Speech Recognition is the most computationally expensive part of the speech-to-speech translation process. Unless a decoder is specially designed to run on a PDA platform which has limited memory bandwidth and no floating point, the recognition will likely be too slow for practical use.
Multimodal Technologies Inc, has been working on a small footprint fast decoder HMM-based recognition for some years and has had significant experience in working with multiple languages and speech-to-speech translation systems.
The audio input device on PDAs is not of high quality. Given the size of the hardware it is common that the audio channel has lots of electrical noise from the power supply and motherboard, thus recordings on these devices are not clean. Furthermore in our experience the amount of noise that the audio channel may differ from device to device. External digitizing of audio might be an option in the long term, such as off-device USB audio, or design of better shielding around the audio hardware, but our goal was to use standard PDAs so such alternatives were not available.
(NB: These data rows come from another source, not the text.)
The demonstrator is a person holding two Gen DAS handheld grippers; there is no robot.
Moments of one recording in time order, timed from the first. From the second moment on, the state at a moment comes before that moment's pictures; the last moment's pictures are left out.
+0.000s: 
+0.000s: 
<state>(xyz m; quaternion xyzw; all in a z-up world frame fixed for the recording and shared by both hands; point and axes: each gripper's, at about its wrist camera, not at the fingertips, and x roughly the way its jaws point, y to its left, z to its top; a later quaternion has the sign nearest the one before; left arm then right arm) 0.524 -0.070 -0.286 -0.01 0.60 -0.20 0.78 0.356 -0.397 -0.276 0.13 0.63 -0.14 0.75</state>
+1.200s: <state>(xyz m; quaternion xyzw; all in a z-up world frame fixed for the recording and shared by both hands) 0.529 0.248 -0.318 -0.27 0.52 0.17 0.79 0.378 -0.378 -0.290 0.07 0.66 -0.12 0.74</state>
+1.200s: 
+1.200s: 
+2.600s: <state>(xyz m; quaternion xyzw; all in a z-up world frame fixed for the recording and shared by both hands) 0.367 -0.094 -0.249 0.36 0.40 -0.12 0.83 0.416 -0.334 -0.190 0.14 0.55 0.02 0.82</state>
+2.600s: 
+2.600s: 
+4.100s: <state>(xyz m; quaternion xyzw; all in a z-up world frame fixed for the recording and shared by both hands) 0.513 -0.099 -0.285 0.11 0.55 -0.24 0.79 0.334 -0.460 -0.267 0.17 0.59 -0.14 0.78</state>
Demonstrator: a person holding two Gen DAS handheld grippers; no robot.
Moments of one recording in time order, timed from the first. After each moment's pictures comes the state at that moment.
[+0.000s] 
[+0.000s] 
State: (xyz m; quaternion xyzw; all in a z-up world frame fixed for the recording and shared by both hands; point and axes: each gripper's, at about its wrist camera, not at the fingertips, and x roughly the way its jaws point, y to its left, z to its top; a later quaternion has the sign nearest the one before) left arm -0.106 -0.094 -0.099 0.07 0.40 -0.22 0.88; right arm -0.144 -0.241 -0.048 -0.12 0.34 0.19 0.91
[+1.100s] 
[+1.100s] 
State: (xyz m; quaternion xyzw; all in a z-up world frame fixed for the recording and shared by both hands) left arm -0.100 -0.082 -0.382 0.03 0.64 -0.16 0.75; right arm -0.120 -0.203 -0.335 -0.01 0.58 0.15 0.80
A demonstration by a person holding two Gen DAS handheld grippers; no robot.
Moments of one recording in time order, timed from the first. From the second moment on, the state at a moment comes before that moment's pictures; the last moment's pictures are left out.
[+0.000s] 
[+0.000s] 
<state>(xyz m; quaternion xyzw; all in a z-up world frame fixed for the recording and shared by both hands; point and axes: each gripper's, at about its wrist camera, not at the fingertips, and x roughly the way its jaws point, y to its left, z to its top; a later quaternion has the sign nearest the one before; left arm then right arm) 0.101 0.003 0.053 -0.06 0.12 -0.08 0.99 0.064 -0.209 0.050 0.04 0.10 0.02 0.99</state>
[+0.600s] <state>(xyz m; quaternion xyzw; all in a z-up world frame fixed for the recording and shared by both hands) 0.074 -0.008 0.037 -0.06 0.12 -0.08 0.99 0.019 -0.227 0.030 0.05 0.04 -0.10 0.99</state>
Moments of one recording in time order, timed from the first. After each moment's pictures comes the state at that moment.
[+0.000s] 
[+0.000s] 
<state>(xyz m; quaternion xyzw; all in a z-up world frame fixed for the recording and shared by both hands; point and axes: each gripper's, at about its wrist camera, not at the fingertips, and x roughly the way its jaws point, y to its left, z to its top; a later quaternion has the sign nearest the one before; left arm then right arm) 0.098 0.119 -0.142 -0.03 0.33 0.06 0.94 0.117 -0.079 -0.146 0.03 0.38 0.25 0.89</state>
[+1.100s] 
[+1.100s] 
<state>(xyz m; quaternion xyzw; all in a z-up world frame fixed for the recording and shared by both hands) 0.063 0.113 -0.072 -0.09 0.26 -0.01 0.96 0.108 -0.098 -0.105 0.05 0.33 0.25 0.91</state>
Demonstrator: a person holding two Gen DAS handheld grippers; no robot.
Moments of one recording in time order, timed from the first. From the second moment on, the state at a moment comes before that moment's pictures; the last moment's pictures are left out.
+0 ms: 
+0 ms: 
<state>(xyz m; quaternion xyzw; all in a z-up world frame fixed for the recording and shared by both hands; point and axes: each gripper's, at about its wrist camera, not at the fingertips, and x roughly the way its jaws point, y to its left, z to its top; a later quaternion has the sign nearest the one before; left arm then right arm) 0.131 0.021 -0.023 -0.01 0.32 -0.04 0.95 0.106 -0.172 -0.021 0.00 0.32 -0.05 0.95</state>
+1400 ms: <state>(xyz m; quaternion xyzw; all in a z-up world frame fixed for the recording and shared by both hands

The acoustic models were bootstrapped from the GlobalPhone [3] Arabic collection as well as the recordings described above. The data contains both male and female examples though we have tested more with male speakers than female.
As the Speechalator is a domain-based translation system, we want to use that advantage to constrain the recognition engines. Rather than having a separate language model and subsequent parser as we have done in other translation systems we have built [7], we have integrated the parsing part of the system within the recognizer language model. This allows the decoder to be more efficient allowing us to deal with larger vocabularies and more utterance types than we would be able to do otherwise.
The final part of the recognition system is the adaptation to the acoustic environment, and speaker. This is fairly standard in most recognition engines and we adopt these techniques here too.